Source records
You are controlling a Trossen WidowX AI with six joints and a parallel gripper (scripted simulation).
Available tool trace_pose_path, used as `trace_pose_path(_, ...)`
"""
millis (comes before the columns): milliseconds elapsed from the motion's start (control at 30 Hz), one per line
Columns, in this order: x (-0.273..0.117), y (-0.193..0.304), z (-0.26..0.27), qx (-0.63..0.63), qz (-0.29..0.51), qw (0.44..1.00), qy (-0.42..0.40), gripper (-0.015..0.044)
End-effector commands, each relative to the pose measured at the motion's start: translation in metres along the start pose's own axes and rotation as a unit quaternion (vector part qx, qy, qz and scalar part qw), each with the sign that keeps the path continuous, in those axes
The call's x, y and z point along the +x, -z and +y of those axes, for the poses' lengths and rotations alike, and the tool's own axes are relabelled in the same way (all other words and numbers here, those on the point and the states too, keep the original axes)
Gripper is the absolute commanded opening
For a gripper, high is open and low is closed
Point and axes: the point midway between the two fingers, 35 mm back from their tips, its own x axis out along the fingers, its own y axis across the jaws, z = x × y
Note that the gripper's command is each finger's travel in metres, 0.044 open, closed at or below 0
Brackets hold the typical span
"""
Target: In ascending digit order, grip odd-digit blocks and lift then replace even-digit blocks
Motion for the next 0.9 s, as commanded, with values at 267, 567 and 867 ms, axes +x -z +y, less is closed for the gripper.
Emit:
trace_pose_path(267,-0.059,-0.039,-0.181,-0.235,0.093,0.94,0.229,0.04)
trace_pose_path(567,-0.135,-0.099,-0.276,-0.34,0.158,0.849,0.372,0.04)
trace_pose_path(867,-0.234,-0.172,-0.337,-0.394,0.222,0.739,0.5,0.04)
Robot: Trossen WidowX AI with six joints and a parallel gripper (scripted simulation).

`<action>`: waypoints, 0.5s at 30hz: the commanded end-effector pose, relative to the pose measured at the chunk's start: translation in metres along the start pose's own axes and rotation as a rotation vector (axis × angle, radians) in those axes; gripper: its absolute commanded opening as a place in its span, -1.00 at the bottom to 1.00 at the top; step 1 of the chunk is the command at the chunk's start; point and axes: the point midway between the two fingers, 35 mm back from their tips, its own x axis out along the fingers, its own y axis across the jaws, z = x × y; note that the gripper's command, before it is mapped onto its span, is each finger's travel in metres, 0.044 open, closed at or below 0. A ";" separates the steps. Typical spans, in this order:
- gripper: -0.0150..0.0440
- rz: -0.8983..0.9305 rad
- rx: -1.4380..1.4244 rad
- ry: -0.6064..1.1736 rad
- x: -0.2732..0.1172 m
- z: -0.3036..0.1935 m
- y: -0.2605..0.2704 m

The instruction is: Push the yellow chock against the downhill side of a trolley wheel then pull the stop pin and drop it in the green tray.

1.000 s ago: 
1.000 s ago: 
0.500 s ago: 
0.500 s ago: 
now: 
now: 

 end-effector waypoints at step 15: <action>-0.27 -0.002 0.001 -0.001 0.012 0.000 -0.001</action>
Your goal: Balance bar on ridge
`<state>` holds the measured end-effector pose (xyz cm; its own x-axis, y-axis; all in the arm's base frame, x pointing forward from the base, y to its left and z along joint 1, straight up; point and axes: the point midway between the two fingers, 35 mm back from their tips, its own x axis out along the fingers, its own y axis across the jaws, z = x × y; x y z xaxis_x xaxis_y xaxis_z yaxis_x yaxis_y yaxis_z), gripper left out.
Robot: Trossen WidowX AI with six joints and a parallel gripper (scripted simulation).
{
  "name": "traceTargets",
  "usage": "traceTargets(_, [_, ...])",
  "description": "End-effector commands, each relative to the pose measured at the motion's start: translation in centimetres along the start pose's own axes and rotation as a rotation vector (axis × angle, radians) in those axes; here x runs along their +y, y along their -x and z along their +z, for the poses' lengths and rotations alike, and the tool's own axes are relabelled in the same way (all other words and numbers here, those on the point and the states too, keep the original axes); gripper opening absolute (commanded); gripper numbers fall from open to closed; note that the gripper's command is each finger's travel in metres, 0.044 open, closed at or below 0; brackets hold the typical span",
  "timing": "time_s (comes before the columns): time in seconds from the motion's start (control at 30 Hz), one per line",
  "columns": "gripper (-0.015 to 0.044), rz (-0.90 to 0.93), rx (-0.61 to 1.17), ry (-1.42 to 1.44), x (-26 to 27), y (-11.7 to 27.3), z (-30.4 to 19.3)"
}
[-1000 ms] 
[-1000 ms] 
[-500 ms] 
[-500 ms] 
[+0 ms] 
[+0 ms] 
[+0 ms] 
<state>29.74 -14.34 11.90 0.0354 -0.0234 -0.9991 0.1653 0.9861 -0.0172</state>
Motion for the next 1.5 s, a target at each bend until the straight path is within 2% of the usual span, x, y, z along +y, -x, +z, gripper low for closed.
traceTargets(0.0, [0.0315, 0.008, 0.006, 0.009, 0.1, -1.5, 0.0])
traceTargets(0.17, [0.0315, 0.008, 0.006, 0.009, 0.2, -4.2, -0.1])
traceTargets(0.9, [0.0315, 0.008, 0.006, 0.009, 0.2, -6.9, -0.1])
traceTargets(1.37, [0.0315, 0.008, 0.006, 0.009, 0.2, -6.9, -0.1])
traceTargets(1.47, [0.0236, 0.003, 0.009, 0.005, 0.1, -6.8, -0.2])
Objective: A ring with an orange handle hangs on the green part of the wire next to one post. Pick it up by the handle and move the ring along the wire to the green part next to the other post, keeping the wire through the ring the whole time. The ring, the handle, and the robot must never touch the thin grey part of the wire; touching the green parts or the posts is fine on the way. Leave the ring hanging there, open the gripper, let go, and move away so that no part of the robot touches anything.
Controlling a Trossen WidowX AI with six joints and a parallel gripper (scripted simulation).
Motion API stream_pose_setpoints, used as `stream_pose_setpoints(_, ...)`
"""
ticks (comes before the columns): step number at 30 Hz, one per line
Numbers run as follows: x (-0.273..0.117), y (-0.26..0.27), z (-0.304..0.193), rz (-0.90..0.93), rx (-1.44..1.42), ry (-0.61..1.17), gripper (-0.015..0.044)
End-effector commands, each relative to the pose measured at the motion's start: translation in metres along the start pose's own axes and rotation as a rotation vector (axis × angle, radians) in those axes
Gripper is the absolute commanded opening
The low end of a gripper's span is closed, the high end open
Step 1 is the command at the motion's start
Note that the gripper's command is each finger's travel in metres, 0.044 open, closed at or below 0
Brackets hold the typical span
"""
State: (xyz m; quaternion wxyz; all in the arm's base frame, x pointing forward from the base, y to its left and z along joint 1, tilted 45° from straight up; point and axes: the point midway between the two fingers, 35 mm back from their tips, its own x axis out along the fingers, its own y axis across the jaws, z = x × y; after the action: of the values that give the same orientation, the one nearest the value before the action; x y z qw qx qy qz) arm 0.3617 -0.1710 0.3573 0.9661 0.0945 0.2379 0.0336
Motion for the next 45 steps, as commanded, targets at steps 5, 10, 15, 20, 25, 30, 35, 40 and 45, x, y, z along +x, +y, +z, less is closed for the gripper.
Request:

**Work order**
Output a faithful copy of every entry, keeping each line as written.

**Output below**
You are controlling a Trossen WidowX AI with six joints and a parallel gripper (scripted simulation).
Available tool trace_pose_path, used as `trace_pose_path(_, ...)`
"""
millis (comes before the columns): milliseconds elapsed from the motion's start (control at 30 Hz), one per line
Columns, in this order: x (-0.273..0.117), y (-0.193..0.304), z (-0.26..0.27), qx (-0.63..0.63), qz (-0.29..0.51), qw (0.44..1.00), qy (-0.42..0.40), gripper (-0.015..0.044)
End-effector commands, each relative to the pose measured at the motion's start: translation in metres along the start pose's own axes and rotation as a unit quaternion (vector part qx, qy, qz and scalar part qw), each with the sign that keeps the path continuous, in those axes
The call's x, y and z point along the +x, -z and +y of those axes, for the poses' lengths and rotations alike, and the tool's own axes are relabelled in the same way (all other words and numbers here, those on the point and the states too, keep the original axes)
Gripper is the absolute commanded opening
For a gripper, high is open and low is closed
Point and axes: the point midway between the two fingers, 35 mm back from their tips, its own x axis out along the fingers, its own y axis across the jaws, z = x × y
Note that the gripper's command is each finger's travel in metres, 0.044 open, closed at or below 0
Brackets hold the typical span
"""
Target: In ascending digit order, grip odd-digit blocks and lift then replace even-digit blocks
Motion for the next 0.9 s, as commanded, with values at 267, 567 and 867 ms, axes +x -z +y, less is closed for the gripper.
Emit:
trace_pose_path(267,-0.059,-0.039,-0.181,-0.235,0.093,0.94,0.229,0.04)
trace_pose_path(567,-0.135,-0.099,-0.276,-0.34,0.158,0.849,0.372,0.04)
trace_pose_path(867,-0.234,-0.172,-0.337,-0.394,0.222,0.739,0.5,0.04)
Robot: Trossen WidowX AI with six joints and a parallel gripper (scripted simulation).

`<action>`: waypoints, 0.5s at 30hz: the commanded end-effector pose, relative to the pose measured at the chunk's start: translation in metres along the start pose's own axes and rotation as a rotation vector (axis × angle, radians) in those axes; gripper: its absolute commanded opening as a place in its span, -1.00 at the bottom to 1.00 at the top; step 1 of the chunk is the command at the chunk's start; point and axes: the point midway between the two fingers, 35 mm back from their tips, its own x axis out along the fingers, its own y axis across the jaws, z = x × y; note that the gripper's command, before it is mapped onto its span, is each finger's travel in metres, 0.044 open, closed at or below 0. A ";" separates the steps. Typical spans, in this order:
- gripper: -0.0150..0.0440
- rz: -0.8983..0.9305 rad
- rx: -1.4380..1.4244 rad
- ry: -0.6064..1.1736 rad
- x: -0.2732..0.1172 m
- z: -0.3036..0.1935 m
- y: -0.2605..0.2704 m

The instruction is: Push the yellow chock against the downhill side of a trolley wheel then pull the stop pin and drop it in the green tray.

1.000 s ago: 
1.000 s ago: 
0.500 s ago: 
0.500 s ago: 
now: 
now: 

 end-effector waypoints at step 15: <action>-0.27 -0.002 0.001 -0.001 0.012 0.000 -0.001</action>
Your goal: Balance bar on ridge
`<state>` holds the measured end-effector pose (xyz cm; its own x-axis, y-axis; all in the arm's base frame, x pointing forward from the base, y to its left and z along joint 1, straight up; point and axes: the point midway between the two fingers, 35 mm back from their tips, its own x axis out along the fingers, its own y axis across the jaws, z = x × y; x y z xaxis_x xaxis_y xaxis_z yaxis_x yaxis_y yaxis_z), gripper left out.
Robot: Trossen WidowX AI with six joints and a parallel gripper (scripted simulation).
{
  "name": "traceTargets",
  "usage": "traceTargets(_, [_, ...])",
  "description": "End-effector commands, each relative to the pose measured at the motion's start: translation in centimetres along the start pose's own axes and rotation as a rotation vector (axis × angle, radians) in those axes; here x runs along their +y, y along their -x and z along their +z, for the poses' lengths and rotations alike, and the tool's own axes are relabelled in the same way (all other words and numbers here, those on the point and the states too, keep the original axes); gripper opening absolute (commanded); gripper numbers fall from open to closed; note that the gripper's command is each finger's travel in metres, 0.044 open, closed at or below 0; brackets hold the typical span",
  "timing": "time_s (comes before the columns): time in seconds from the motion's start (control at 30 Hz), one per line",
  "columns": "gripper (-0.015 to 0.044), rz (-0.90 to 0.93), rx (-0.61 to 1.17), ry (-1.42 to 1.44), x (-26 to 27), y (-11.7 to 27.3), z (-30.4 to 19.3)"
}
[-1000 ms] 
[-1000 ms] 
[-500 ms] 
[-500 ms] 
[+0 ms] 
[+0 ms] 
[+0 ms] 
<state>29.74 -14.34 11.90 0.0354 -0.0234 -0.9991 0.1653 0.9861 -0.0172</state>
Motion for the next 1.5 s, a target at each bend until the straight path is within 2% of the usual span, x, y, z along +y, -x, +z, gripper low for closed.
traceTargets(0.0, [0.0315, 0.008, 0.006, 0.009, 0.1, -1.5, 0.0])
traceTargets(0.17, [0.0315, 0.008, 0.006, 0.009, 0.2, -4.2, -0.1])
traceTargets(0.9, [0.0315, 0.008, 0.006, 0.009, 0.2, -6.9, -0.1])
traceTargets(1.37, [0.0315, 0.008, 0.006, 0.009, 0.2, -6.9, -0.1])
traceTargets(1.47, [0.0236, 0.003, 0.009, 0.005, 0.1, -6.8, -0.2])
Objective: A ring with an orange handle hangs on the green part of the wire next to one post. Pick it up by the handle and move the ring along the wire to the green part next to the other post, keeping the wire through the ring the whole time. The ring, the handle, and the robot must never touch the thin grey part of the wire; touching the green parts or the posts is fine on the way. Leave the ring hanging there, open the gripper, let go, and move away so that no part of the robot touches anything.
Controlling a Trossen WidowX AI with six joints and a parallel gripper (scripted simulation).
Motion API stream_pose_setpoints, used as `stream_pose_setpoints(_, ...)`
"""
ticks (comes before the columns): step number at 30 Hz, one per line
Numbers run as follows: x (-0.273..0.117), y (-0.26..0.27), z (-0.304..0.193), rz (-0.90..0.93), rx (-1.44..1.42), ry (-0.61..1.17), gripper (-0.015..0.044)
End-effector commands, each relative to the pose measured at the motion's start: translation in metres along the start pose's own axes and rotation as a rotation vector (axis × angle, radians) in those axes
Gripper is the absolute commanded opening
The low end of a gripper's span is closed, the high end open
Step 1 is the command at the motion's start
Note that the gripper's command is each finger's travel in metres, 0.044 open, closed at or below 0
Brackets hold the typical span
"""
State: (xyz m; quaternion wxyz; all in the arm's base frame, x pointing forward from the base, y to its left and z along joint 1, tilted 45° from straight up; point and axes: the point midway between the two fingers, 35 mm back from their tips, its own x axis out along the fingers, its own y axis across the jaws, z = x × y; after the action: of the values that give the same orientation, the one nearest the value before the action; x y z qw qx qy qz) arm 0.3617 -0.1710 0.3573 0.9661 0.0945 0.2379 0.0336
Motion for the next 45 steps, as commanded, targets at steps 5, 10, 15, 20, 25, 30, 35, 40 and 45, x, y, z along +x, +y, +z, less is closed for the gripper.
Request:

Nothing else is left to add to this answer.